◆ **What is required**
With the pictures omitted, set down exactly the lines from the one that contains "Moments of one" through the last line of the data.

◆ **Source data**
*****

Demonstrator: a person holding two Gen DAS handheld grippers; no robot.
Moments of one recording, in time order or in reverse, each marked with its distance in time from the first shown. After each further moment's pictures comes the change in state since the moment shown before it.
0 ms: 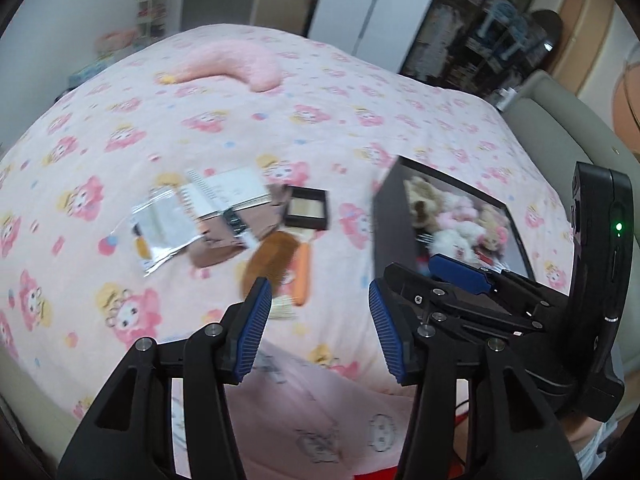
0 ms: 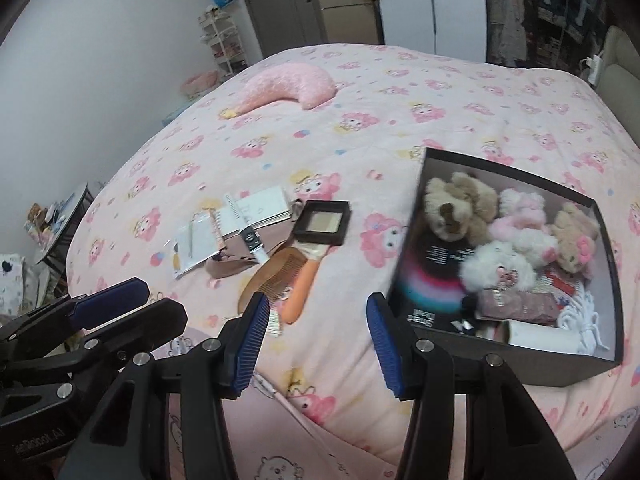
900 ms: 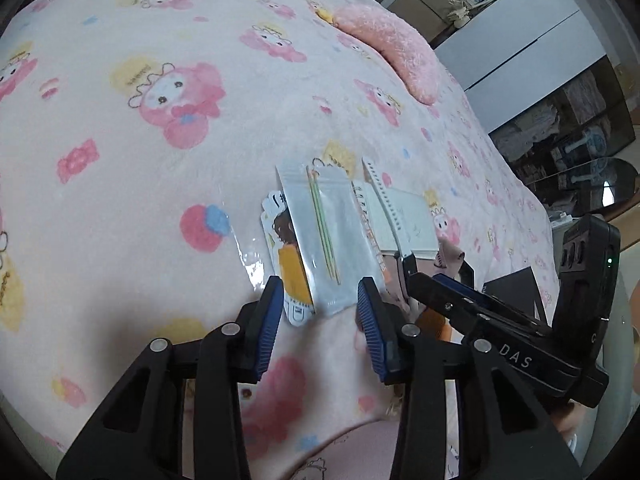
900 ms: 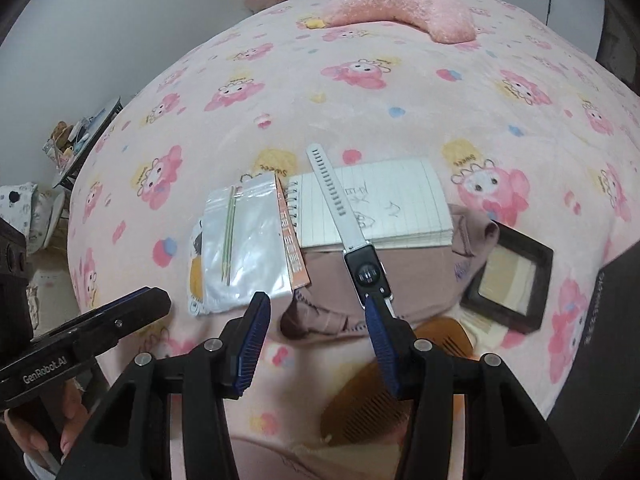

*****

◆ **Output**
Moments of one recording, in time order or in reverse, each marked with its distance in time from the first shown. After each further moment's pictures comes the change in state since the moment shown before it.
0 ms: 
0 ms: 
900 ms: 
900 ms: 

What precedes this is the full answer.